** SOURCE DATA follows **
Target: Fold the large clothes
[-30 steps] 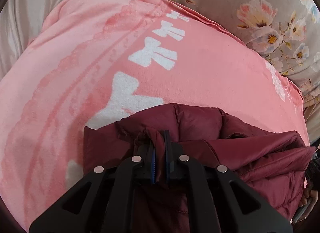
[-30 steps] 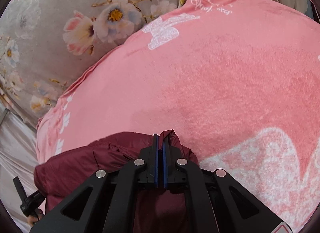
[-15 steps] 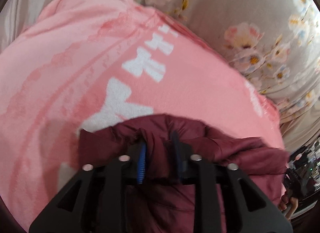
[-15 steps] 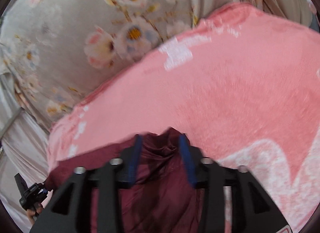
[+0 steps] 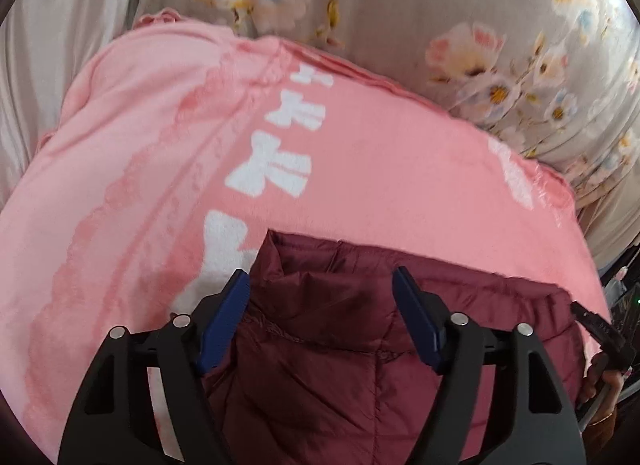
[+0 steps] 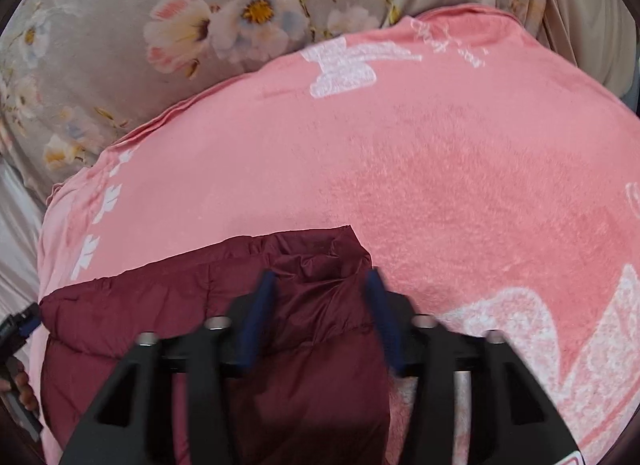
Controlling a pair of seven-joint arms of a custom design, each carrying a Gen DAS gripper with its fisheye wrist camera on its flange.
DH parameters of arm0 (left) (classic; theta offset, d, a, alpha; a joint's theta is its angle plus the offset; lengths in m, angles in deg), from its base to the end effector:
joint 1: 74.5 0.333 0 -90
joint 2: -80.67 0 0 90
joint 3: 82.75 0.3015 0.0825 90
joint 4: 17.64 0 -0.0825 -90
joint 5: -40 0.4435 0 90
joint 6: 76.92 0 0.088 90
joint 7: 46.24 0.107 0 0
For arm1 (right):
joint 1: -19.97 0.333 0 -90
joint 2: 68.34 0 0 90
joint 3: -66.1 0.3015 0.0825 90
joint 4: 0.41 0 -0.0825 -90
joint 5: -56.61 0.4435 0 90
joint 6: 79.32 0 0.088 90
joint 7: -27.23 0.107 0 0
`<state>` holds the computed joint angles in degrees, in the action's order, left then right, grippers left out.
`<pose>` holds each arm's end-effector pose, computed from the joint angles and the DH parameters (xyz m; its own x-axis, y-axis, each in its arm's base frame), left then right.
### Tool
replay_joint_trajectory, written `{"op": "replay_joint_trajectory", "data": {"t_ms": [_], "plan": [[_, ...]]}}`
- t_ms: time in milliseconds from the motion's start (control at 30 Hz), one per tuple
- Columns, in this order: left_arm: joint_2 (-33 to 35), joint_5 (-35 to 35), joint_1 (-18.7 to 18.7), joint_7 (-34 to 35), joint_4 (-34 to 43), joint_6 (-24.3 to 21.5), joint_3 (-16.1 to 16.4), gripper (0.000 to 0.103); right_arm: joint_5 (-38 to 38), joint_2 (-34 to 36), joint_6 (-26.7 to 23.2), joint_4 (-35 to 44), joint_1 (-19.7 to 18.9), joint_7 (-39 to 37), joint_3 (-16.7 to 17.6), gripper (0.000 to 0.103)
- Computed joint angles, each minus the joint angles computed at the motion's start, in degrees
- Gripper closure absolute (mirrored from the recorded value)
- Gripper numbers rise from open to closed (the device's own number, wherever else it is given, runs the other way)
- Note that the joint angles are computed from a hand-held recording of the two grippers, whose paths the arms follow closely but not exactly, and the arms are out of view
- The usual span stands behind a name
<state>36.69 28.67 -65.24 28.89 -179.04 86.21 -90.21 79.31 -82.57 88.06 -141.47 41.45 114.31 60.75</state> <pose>0.4189 0.0272 0.4622 0.3280 -0.9069 0.2644 -0.6192 -0.4177 -0.6649 0.5294 0.1276 0.4166 0.0749 -0.9511 -0.2997 -0.7930 0.1254 -0.5961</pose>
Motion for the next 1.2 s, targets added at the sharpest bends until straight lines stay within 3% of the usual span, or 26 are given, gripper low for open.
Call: {"op": "replay_joint_trajectory", "data": {"t_ms": [67,100,133,200,367,533,733,1000,1133,1200], "plan": [[2.7,1.4,2.1,-1.7,0.4,1.3,-2.3,0.034,-0.5,1.5,-1.2,1.5,-1.2,2.9,0.6,0.098],[3.2,2.0,2.9,-2.4,0.5,1.5,-3.0,0.034,-0.6,1.8,-1.2,2.0,-1.6,3.9,0.9,0.101],[4.5,3.0,4.3,-3.6,0.7,2.1,-4.3,0.033,-0.9,2.0,-1.2,2.4,-2.1,5.1,1.3,0.101],[5.8,3.4,4.2,-4.2,0.8,2.9,-3.8,0.033,-3.8,2.3,-0.7,3.1,-3.4,7.9,2.8,0.101],[6.9,5.2,6.0,-7.1,0.4,4.0,-5.3,0.033,-19.8,4.7,-0.7,4.5,-8.1,19.7,7.8,0.101],[7.9,5.9,5.7,-8.3,-0.5,5.3,-4.9,0.031,-24.2,7.0,0.0,4.8,-8.0,23.7,7.4,0.103],[8.2,8.8,7.8,-10.8,-0.1,4.6,-7.4,0.029,-32.0,7.2,0.6,4.6,-9.2,29.4,8.2,0.103],[8.5,11.3,8.6,-13.3,0.1,4.3,-8.5,0.028,-29.4,7.4,1.7,4.4,-7.8,27.7,6.8,0.103],[8.4,12.2,8.7,-14.0,0.2,4.0,-8.4,0.027,-16.8,6.4,2.6,3.7,-4.6,19.3,3.5,0.103],[6.7,12.4,9.0,-15.0,0.2,2.1,-8.6,0.030,-19.6,2.6,3.8,1.4,-7.2,24.3,5.1,0.091]]}}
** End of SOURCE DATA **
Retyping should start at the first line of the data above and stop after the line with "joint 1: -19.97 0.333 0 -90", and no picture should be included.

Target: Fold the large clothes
[-30 steps] 
[-30 steps] 
[-15 steps] 
[-15 steps] 
[+0 steps] 
[+0 steps] 
Controlling a pair of seven-joint arms of a custom design, each carrying a Gen DAS gripper with its fisheye wrist camera on its flange.
DH parameters of arm0 (left) (classic; theta offset, d, a, alpha; a joint's theta is its angle plus the offset; lengths in m, angles in deg), from its base to the end effector:
joint 1: 74.5 0.333 0 -90
joint 2: -80.67 0 0 90
joint 3: 82.75 0.3015 0.0825 90
joint 4: 17.64 0 -0.0825 -90
joint 5: -40 0.4435 0 90
joint 6: 76.92 0 0.088 90
joint 7: 46.24 0.107 0 0
For arm1 (right):
joint 1: -19.97 0.333 0 -90

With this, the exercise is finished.